Your task: This exercise calls for every line of the listing below that contains the word "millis".

Material supplied:
((
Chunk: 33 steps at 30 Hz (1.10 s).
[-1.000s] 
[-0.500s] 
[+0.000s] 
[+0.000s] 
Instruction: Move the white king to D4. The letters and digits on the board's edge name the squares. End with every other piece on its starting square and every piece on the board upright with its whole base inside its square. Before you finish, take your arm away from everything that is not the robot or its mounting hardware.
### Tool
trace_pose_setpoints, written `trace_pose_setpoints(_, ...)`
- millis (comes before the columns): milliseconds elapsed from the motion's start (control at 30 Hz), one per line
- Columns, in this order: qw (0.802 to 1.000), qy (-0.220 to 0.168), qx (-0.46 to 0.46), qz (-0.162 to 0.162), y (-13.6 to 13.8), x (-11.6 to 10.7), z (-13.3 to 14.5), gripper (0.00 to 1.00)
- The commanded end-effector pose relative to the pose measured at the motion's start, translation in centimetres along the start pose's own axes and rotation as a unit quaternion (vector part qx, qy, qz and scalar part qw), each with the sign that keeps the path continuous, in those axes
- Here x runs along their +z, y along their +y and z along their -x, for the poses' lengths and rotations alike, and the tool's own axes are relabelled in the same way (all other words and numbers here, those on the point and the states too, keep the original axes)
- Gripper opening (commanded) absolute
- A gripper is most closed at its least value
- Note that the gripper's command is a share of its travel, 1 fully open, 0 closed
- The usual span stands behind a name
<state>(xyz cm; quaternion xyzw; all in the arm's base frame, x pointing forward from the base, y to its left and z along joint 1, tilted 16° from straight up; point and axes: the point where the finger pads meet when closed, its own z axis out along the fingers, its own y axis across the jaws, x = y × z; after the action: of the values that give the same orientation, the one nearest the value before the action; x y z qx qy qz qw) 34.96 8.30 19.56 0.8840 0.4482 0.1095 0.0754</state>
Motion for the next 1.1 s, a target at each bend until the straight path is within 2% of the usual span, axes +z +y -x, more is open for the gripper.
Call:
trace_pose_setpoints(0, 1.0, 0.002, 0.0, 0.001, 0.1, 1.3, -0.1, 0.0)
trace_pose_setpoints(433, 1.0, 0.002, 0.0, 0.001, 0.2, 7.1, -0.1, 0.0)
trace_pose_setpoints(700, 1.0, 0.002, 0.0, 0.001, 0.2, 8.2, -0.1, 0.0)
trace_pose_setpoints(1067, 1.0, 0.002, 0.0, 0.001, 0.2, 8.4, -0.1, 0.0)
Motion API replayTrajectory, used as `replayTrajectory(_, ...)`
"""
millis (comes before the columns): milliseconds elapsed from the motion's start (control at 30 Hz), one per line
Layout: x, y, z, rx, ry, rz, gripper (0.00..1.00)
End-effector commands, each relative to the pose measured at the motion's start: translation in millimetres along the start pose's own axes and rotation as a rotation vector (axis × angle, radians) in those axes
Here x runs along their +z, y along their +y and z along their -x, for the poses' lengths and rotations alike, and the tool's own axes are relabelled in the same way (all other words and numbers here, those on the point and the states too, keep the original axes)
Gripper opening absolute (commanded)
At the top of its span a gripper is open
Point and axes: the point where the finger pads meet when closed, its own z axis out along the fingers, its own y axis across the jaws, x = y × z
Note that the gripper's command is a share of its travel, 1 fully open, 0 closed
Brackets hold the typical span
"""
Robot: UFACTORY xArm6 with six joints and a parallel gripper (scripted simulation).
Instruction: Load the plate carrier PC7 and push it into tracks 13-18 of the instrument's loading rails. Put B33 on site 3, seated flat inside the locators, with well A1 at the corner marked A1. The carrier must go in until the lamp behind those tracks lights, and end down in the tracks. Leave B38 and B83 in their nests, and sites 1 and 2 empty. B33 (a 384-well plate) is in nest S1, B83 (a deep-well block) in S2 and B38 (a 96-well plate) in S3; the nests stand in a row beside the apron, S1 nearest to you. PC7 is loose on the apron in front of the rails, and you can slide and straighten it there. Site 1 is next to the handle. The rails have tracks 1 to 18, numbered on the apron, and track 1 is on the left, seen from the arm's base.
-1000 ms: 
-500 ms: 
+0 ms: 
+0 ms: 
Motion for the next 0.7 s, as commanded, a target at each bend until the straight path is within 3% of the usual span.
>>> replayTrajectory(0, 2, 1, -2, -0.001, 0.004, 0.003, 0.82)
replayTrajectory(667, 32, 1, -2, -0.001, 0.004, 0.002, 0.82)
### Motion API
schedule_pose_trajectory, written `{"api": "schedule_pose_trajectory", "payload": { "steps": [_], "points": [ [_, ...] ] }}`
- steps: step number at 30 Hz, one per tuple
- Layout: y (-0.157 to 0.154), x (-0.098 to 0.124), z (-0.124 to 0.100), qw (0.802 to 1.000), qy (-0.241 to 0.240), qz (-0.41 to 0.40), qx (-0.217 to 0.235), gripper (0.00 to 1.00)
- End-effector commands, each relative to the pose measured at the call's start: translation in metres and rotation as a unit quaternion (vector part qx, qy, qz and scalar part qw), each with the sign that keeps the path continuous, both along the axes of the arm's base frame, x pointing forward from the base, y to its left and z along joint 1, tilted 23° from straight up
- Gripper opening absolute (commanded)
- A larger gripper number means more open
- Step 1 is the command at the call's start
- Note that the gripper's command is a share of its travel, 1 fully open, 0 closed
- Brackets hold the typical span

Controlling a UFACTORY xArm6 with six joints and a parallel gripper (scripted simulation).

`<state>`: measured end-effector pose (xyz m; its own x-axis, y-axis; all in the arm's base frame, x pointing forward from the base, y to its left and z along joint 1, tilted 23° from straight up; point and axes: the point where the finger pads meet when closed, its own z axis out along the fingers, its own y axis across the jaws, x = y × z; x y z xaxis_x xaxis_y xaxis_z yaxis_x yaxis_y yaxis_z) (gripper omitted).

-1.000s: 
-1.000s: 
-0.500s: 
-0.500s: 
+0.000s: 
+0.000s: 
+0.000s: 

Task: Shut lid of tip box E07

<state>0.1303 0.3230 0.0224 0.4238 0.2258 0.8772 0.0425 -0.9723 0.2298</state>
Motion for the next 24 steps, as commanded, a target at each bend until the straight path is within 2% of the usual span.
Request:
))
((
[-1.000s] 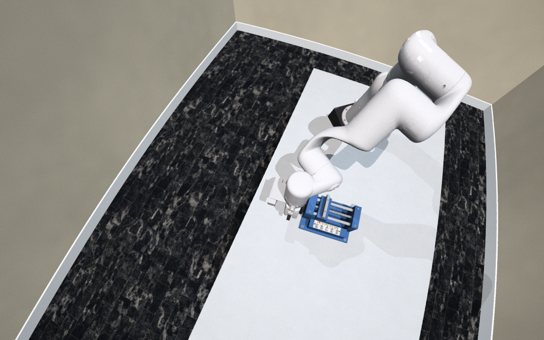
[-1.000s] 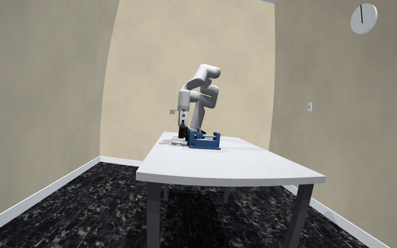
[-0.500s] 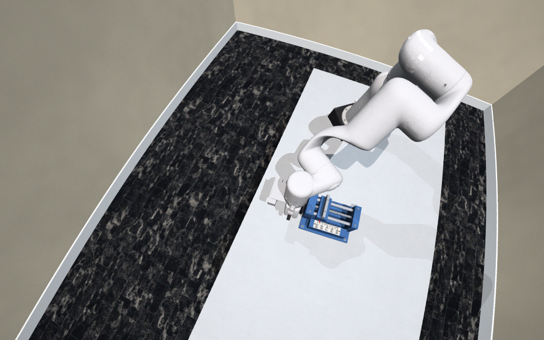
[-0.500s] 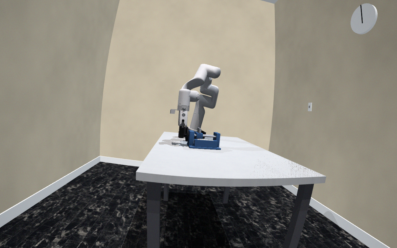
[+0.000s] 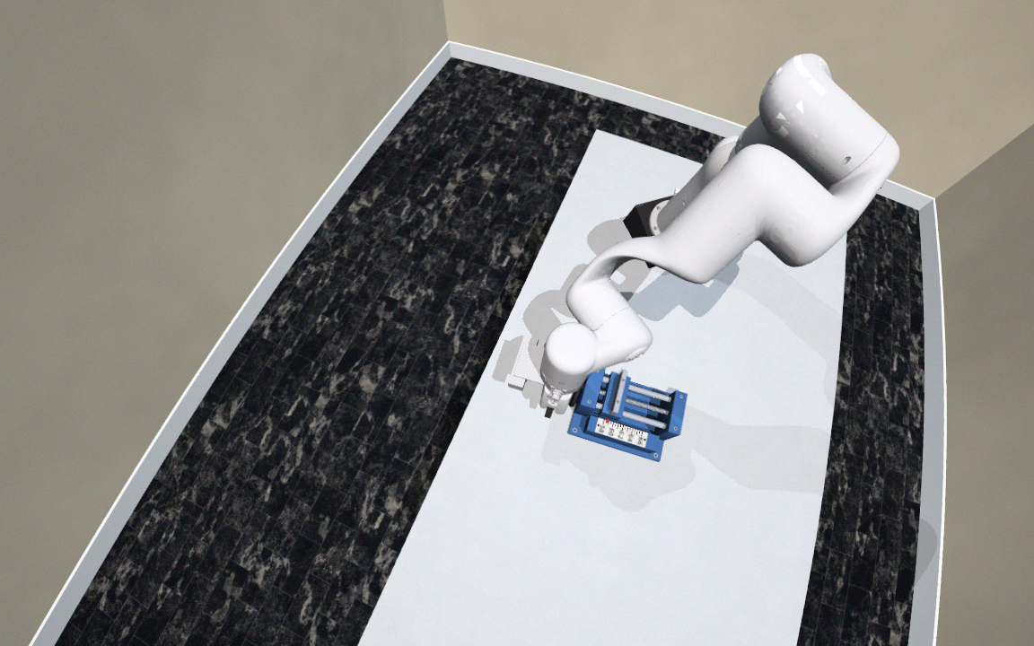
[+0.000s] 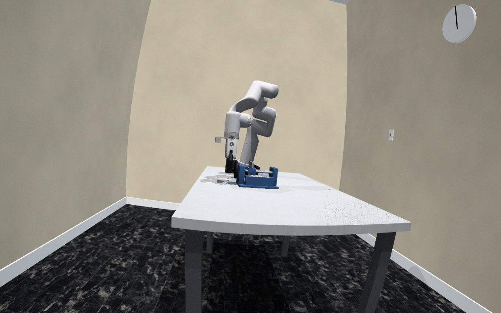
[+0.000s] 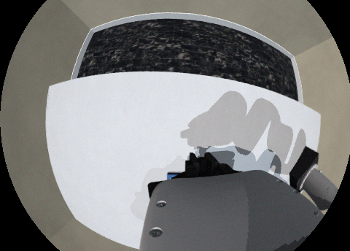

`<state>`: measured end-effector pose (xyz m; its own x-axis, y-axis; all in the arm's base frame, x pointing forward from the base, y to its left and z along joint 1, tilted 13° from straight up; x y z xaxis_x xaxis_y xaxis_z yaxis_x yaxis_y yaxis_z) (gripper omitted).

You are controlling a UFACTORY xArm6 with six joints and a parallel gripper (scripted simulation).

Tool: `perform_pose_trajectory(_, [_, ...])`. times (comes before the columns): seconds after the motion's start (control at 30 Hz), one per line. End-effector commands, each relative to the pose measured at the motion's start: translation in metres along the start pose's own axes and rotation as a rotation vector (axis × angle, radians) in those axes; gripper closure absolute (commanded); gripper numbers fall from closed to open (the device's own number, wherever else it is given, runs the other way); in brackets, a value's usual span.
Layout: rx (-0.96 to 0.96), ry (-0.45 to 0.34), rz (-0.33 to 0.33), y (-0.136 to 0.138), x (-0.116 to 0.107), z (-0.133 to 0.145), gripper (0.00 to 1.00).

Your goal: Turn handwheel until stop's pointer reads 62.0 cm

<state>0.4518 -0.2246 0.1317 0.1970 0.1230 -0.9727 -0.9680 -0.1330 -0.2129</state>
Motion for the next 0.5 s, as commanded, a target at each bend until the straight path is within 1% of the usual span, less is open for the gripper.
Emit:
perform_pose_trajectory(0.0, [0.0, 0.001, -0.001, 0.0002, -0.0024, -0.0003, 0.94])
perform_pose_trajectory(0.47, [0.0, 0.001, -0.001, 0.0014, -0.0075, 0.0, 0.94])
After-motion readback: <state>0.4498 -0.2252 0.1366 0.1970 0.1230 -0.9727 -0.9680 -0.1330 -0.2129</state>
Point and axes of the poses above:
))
The completed task:
- millis (comes before the columns): milliseconds elapsed from the motion's start (control at 30 Hz), one per line
millis (comes before the columns): milliseconds elapsed from the motion's start (control at 30 Hz), one per line

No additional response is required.